Telling CMS What We Think About Changes in 2016 Proposed Rules

The following post was contributed by Geraldine McGinty, MD, MBA, FACR.

This week your Economics team at the ACR submitted detailed comments to the Centers for Medicare and Medicaid Services (CMS) on the agency’s proposed 2016 Medicare regulations.

On the Medicare Physician Fee schedule, we thanked CMS for their thoughtful approach to the Protecting Access to Medicare Act of 2014 (PAMA) law implementation that mandated appropriateness criteria use when ordering for advanced imaging for Medicare patients starting in 2017. We urged a delay in the enforcement of the XR29 regulation that will reduce payments starting in 2016 for CT scans performed on certain older units. We argued that the payment policy around this has not been fleshed out adequately and may result in unintended negative consequences for patients. We thanked CMS again for the decision to cover lung cancer screening with low dose CT but urged them to recognize the added intensity and work associated with providing this new service and increase the payment for it which they have proposed to set at the same level as a non-contrast chest CT. You can read the letter in full here.

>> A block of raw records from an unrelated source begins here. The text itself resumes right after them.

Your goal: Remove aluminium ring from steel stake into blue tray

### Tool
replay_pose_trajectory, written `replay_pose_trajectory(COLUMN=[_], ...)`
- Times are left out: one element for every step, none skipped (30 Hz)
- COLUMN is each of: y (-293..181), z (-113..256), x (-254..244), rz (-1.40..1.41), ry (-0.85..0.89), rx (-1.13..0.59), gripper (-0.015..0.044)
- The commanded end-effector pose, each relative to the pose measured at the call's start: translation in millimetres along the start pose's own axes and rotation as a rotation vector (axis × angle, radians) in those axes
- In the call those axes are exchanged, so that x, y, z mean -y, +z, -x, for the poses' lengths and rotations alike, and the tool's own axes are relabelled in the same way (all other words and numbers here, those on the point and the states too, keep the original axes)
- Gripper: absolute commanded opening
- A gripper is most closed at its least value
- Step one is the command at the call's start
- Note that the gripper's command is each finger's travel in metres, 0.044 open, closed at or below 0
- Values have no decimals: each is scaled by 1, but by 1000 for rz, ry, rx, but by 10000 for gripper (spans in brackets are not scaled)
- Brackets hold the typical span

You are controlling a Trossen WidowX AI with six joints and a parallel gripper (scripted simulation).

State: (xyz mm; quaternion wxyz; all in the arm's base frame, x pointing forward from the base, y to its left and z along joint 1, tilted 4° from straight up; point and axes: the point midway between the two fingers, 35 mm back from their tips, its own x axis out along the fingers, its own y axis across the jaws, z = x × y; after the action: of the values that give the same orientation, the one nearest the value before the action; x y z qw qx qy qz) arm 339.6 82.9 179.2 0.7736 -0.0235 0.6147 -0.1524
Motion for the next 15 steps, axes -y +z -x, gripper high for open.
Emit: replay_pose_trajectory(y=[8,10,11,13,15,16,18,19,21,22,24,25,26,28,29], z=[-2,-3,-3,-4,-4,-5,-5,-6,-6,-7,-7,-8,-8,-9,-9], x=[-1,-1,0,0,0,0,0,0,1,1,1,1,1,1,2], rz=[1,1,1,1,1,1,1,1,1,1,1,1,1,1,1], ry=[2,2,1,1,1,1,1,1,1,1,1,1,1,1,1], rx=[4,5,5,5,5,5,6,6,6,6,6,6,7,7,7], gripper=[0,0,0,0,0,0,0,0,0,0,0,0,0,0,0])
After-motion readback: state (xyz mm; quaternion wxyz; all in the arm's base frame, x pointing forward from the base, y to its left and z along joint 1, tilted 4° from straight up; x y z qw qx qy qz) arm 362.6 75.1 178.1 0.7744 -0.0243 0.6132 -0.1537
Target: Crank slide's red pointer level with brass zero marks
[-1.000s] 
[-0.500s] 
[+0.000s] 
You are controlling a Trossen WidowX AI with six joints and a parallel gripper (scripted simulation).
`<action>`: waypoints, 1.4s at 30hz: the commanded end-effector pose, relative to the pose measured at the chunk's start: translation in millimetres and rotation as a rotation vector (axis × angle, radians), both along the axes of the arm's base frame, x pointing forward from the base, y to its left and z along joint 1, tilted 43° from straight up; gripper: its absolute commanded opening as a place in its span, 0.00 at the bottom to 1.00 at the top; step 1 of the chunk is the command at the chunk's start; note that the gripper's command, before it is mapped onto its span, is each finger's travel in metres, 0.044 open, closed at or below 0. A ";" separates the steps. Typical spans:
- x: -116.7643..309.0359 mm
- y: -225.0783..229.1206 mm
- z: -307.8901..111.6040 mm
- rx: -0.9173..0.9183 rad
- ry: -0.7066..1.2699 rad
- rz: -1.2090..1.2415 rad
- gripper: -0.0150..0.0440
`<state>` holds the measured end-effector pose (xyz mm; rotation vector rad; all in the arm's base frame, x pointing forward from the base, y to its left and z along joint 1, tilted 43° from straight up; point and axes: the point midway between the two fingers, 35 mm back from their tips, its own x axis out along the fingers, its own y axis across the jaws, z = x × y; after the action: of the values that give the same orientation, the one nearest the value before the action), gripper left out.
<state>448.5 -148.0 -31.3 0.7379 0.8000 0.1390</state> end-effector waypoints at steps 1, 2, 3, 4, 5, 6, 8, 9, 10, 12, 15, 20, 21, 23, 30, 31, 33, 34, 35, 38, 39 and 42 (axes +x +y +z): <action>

We also submitted detailed comments to CMS on the Hospital Outpatient Prospective Payment (HOPPS) proposed Rule. Some might wonder why we need to pay attention to these payments which go to a hospital for the technical component of services performed in the hospital outpatient setting. Close attention is definitely warranted. Not only do these payment levels have a direct impact on the payments for advanced imaging in the independent office setting via the provisions of the Deficit Reduction Act, but they are also so complex that CMS welcomes input into how the code structures are developed and relies on our expert team at ACR. They don’t always take our advice but every summer our team meets with senior CMS staff on this topic and we know their input is highly valued.

The development of these comment letters, the research to replicate CMS’ assumptions and models and the face-to-face engagement with the agency has been a major priority for the staff and volunteers of the ACR’s Economics Commission this summer. Please join me in thanking them all for their dedication and expertise.